» What you are asked to do:
Set down all of the entries below word for word, with the pictures left out.
*** Given records Section Begins ***
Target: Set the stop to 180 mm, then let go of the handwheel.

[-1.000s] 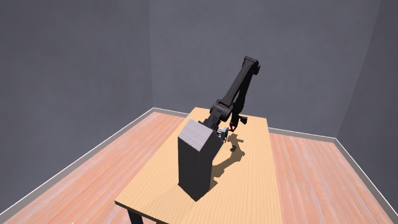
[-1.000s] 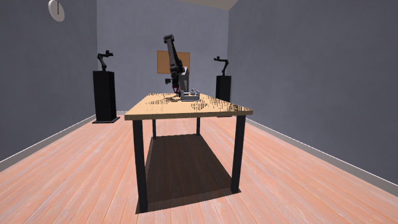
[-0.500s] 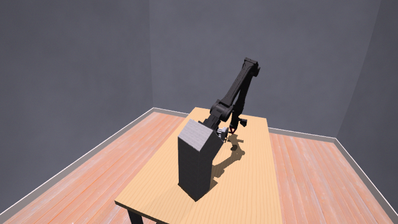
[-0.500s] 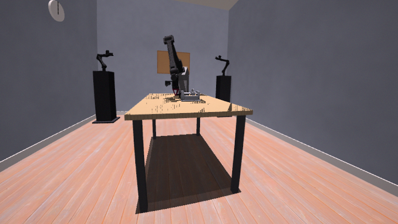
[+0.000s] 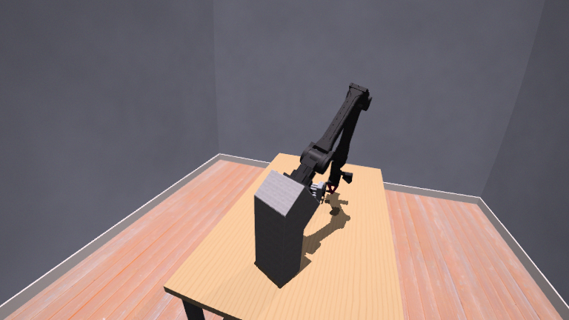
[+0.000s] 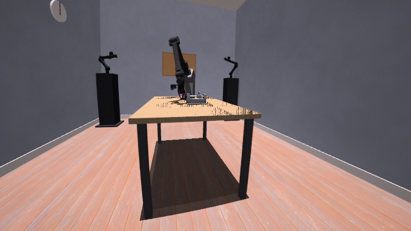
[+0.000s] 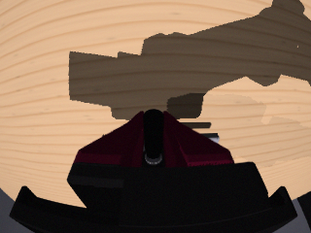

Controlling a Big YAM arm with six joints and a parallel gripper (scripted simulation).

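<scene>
My hand is 1 cm to the right of the black handwheel handle.
</scene>
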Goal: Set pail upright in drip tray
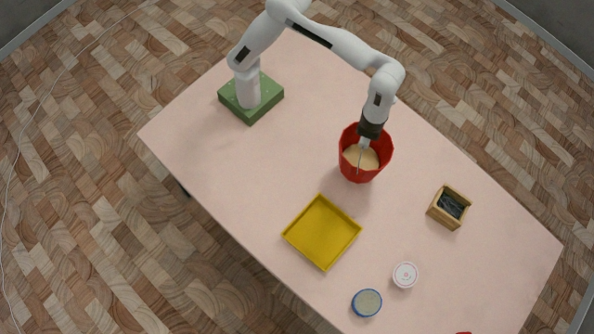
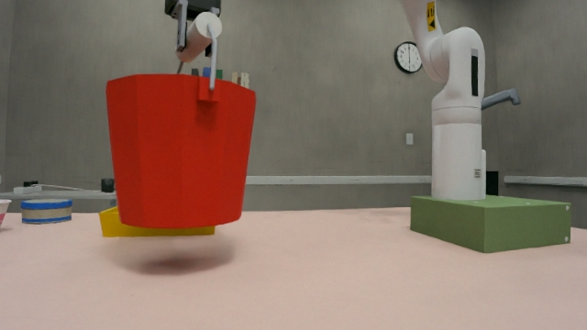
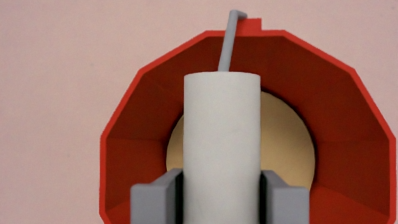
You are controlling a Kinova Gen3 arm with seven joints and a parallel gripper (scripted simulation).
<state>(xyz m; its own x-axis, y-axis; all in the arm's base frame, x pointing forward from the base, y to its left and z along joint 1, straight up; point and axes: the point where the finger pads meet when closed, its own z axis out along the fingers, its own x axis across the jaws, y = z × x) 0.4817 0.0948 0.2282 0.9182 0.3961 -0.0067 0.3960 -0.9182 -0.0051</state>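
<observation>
Right now my hand is 1 cm short of the red pail and 10 cm above it. The rest, counted from my hand: yellow drip tray 9 cm ahead, 27 cm to the right, 29 cm below; then wooden box 39 cm ahead, 14 cm to the left, 26 cm below.
</observation>
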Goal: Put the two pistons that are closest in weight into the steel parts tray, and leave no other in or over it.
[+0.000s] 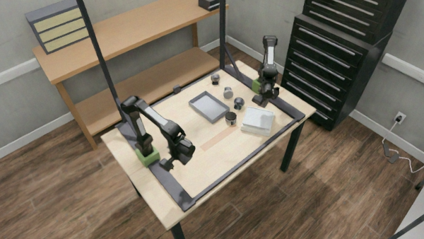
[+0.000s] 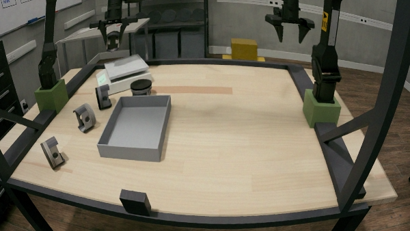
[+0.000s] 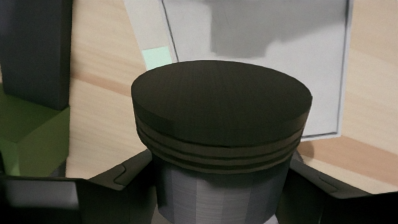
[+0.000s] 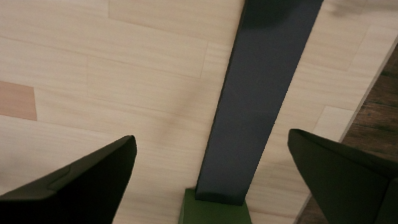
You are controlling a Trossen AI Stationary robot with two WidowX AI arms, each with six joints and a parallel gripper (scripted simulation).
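My left gripper is now 29 cm past the steel parts tray, 18 cm to the left of it and 19 cm above it. Round my left hand: white scale 2 cm ahead, 2 cm to the right, 16 cm below; grey pan 2 cm ahead, 3 cm to the right, 15 cm below.
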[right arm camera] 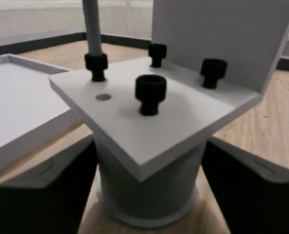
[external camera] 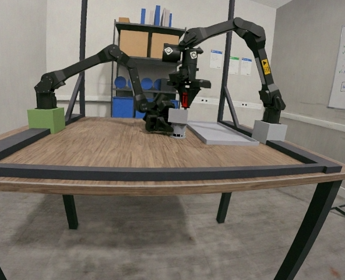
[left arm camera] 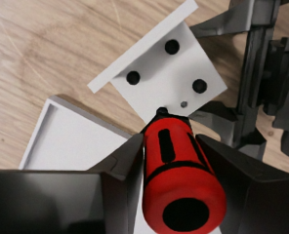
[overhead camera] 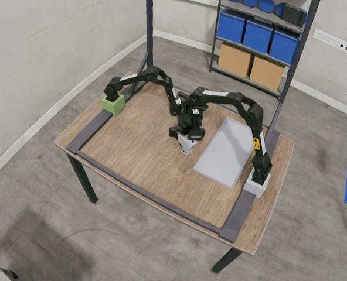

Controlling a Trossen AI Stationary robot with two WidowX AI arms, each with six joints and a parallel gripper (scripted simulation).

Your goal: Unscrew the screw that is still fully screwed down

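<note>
Now: the red screwdriver 3 cm below my left hand. Also, from my left hand: grey joint module: 1 cm ahead, 2 cm to the right, 12 cm below; grey bracket: 1 cm ahead, 2 cm to the right, 8 cm below; shallow grey tray: 12 cm behind, 17 cm to the left, 15 cm below.
Now: the grey joint module 20 mm to the left of my right hand and 20 mm ahead of it. From my right hand the other things lie so: grey bracket 40 mm above, 20 mm to the left, 20 mm ahead; then red screwdriver 90 mm above, 40 mm to the left, 10 mm ahead; then shallow grey tray 210 mm to the left, 100 mm behind, 30 mm below.
</note>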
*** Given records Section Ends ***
» Answer to this task:
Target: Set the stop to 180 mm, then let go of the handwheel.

[-1.000s] 
[-1.000s] 
[-0.500s] 
[-0.500s] 
[+0.000s] 
[+0.000s] 
[+0.000s] 

Controlling a Big YAM arm with six joints and a parallel gripper (scripted simulation).

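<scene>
My hand is 1 cm to the right of the black handwheel handle.
</scene>
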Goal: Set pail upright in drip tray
You are controlling a Kinova Gen3 arm with seven joints and a parallel gripper (scripted simulation).
<state>(xyz m; its own x-axis, y-axis; all in the arm's base frame, x pointing forward from the base, y to its left and z along joint 1, straight up; point and axes: the point where the finger pads meet when closed, its own z axis out along the fingers, its own x axis across the jaws, y = z × x) 0.4817 0.0948 0.2282 0.9182 0.3961 -0.0067 0.3960 -0.9182 -0.0051</state>
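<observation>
Right now my hand is 1 cm short of the red pail and 10 cm above it. The rest, counted from my hand: yellow drip tray 9 cm ahead, 27 cm to the right, 29 cm below; then wooden box 39 cm ahead, 14 cm to the left, 26 cm below.
</observation>
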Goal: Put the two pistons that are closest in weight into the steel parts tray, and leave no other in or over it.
[+0.000s] 
[+0.000s] 
[+0.000s] 
[+0.000s] 
You are controlling a Trossen AI Stationary robot with two WidowX AI arms, each with six joints and a parallel gripper (scripted simulation).
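My left gripper is now 29 cm past the steel parts tray, 18 cm to the left of it and 19 cm above it. Round my left hand: white scale 2 cm ahead, 2 cm to the right, 16 cm below; grey pan 2 cm ahead, 3 cm to the right, 15 cm below.
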[right arm camera] 
[external camera] 
[left arm camera] 
[overhead camera] 

Controlling a Trossen AI Stationary robot with two WidowX AI arms, each with six joints and a parallel gripper (scripted simulation).

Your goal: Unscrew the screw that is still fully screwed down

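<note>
Now: the red screwdriver 3 cm below my left hand. Also, from my left hand: grey joint module: 1 cm ahead, 2 cm to the right, 12 cm below; grey bracket: 1 cm ahead, 2 cm to the right, 8 cm below; shallow grey tray: 12 cm behind, 17 cm to the left, 15 cm below.
Now: the grey joint module 20 mm to the left of my right hand and 20 mm ahead of it. From my right hand the other things lie so: grey bracket 40 mm above, 20 mm to the left, 20 mm ahead; then red screwdriver 90 mm above, 40 mm to the left, 10 mm ahead; then shallow grey tray 210 mm to the left, 100 mm behind, 30 mm below.
</note>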

No further output is required for this exercise.